As for AARGM, it is a new seeker on the old HARM airframe that can find a radar than has been secured, even a mobile radar, and destroy it. The old tactic of shutting off the radar to avoid the anti-radiation missile will be useless. HARM in fact can hit the last known position of a radar after it has been secured, AARGM expands this to find and nail moving radars or radars that were never turned on. By the way, the Serbs lost almost all of their search radars to HARM, their air defense system was completely disabled. Nato could fly all over Serbia with impunity and lost only two aircraft in that conflict. Credit HARM shooters and the EA-6B working together as a team. Today it would be the E/F/A-18G and AARGM.
Aegis will then track both the targets coming in and the missiles outbound on their intercept tracks. If necessary, the AN/SPY-1 radar, not a data link but the actual radar transmitter, can communicate an updated waypoint to a missile.
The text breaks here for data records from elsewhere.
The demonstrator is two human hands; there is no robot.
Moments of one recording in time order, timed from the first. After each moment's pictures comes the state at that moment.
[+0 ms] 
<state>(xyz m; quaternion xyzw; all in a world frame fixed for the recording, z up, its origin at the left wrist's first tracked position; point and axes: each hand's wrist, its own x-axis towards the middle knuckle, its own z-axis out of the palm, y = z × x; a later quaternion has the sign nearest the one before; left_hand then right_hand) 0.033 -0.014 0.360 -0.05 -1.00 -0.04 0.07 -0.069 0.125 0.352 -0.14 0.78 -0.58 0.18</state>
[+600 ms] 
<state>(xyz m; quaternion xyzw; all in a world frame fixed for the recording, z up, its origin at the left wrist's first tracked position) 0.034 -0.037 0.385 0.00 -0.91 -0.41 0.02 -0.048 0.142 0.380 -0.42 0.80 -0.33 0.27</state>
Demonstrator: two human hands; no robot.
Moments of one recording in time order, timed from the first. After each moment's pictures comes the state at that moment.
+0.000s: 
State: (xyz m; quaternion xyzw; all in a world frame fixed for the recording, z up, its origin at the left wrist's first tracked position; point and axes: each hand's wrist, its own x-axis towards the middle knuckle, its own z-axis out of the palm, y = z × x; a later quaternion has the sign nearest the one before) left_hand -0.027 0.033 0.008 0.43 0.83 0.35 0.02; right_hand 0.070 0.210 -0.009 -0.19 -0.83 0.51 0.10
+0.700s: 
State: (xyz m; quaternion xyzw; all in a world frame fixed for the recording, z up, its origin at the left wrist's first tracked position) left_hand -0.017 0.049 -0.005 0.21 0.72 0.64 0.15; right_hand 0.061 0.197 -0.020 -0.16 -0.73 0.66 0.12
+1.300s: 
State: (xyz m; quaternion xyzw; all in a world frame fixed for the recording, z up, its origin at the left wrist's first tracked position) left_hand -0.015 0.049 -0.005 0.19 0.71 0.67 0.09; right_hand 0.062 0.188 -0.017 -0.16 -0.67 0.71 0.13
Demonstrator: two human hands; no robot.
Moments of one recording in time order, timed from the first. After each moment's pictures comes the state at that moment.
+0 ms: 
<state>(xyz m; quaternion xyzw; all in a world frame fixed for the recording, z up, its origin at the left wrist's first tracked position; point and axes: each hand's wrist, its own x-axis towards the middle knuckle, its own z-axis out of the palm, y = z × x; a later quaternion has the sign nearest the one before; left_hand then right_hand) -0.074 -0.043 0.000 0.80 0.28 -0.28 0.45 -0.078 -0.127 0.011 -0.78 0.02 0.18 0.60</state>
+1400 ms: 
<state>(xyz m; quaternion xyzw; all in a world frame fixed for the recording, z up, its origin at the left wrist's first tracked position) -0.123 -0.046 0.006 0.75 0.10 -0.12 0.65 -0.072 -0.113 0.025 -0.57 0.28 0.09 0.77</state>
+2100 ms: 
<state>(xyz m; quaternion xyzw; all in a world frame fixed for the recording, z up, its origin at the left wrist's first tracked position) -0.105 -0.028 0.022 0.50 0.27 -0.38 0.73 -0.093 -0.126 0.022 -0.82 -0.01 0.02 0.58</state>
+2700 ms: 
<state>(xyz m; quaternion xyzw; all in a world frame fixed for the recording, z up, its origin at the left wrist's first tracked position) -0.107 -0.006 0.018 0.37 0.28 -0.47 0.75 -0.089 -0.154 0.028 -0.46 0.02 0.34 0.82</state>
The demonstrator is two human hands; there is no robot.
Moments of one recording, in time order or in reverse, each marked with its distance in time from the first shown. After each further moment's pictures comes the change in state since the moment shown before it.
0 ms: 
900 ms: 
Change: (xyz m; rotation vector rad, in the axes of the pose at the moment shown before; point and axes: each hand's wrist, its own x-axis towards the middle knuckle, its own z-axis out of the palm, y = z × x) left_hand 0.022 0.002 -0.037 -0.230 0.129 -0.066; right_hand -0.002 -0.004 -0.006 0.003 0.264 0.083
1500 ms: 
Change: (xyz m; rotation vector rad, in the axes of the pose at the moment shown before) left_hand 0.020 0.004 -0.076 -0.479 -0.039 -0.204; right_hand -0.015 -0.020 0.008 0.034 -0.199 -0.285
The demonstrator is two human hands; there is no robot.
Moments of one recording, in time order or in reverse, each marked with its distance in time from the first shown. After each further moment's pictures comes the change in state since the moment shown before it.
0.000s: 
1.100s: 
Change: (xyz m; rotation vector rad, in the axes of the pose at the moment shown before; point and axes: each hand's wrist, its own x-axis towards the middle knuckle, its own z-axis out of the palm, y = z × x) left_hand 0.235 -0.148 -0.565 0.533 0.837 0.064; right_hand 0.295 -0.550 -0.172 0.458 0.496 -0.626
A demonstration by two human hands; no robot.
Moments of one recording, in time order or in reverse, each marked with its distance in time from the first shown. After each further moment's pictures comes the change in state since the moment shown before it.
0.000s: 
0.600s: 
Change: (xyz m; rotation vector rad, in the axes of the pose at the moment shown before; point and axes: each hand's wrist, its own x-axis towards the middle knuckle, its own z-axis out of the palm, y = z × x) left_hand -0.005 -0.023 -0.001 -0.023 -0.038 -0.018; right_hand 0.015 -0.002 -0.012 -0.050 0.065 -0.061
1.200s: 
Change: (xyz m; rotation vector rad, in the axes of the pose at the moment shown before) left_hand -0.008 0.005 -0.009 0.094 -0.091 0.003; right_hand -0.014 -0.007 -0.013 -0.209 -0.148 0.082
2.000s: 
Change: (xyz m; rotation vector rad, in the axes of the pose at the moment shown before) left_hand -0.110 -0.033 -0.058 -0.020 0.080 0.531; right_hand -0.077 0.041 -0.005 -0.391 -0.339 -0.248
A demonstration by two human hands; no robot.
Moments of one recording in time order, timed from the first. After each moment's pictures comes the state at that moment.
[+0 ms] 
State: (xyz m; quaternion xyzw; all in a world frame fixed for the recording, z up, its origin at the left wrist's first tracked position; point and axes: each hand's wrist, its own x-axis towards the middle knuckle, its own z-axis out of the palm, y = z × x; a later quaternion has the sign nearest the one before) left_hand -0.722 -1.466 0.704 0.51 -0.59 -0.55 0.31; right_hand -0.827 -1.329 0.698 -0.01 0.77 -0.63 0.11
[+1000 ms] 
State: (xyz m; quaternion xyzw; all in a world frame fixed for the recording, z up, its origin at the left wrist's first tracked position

This is nothing like the data links necessary to send steering commands to a missile like S-300 or Patriot PAC 1 and PAC 2 which use TVM. On those the missile's antenna reads the reflections of the ground radar off the target much as a semi-active radar does but then relays this information to the ground fire control unit, which in turn reads this data and sends each missile it's steering commands. Aegis is noting like this. Each missile flies autonomously to an inertial waypoint navigating from it's on-board INS.
Only for the final fraction of a second does a fire control radar ( the SPG ) illuminate the target so the missile can complete it's intercept. On Aegis ships the illuminators can illuminate several targets at once, allowing several intercepts per illuminator. Since the illuminators are not used for the duration of each engagement but rapidly switched from target to target, several hundred engagements may be managed ( and that is the term ) at the same time since they won't all complete at exactly the same moment.
As for AARGM, it is a new seeker on the old HARM airframe that can find a radar than has been secured, even a mobile radar, and destroy it. The old tactic of shutting off the radar to avoid the anti-radiation missile will be useless. HARM in fact can hit the last known position of a radar after it has been secured, AARGM expands this to find and nail moving radars or radars that were never turned on. By the way, the Serbs lost almost all of their search radars to HARM, their air defense system was completely disabled. Nato could fly all over Serbia with impunity and lost only two aircraft in that conflict. Credit HARM shooters and the EA-6B working together as a team. Today it would be the E/F/A-18G and AARGM.
Last edited:
And how is the AARGM suppose to know whether the radar even existed if it has never been switched on? I am not talking about switching the air defence systems on and then switch them off to avoid attacks, I am talking about not switching them on at all to keep the enemy in the dark about their number, location and technical characteristics.
The Serbs were forced to sacrifice some of their search radars to provide early warning inorder to protect vital targets as they did not have any passive detection systems and they did not have any home-on-jam weapons to engage SEAD aircrafts.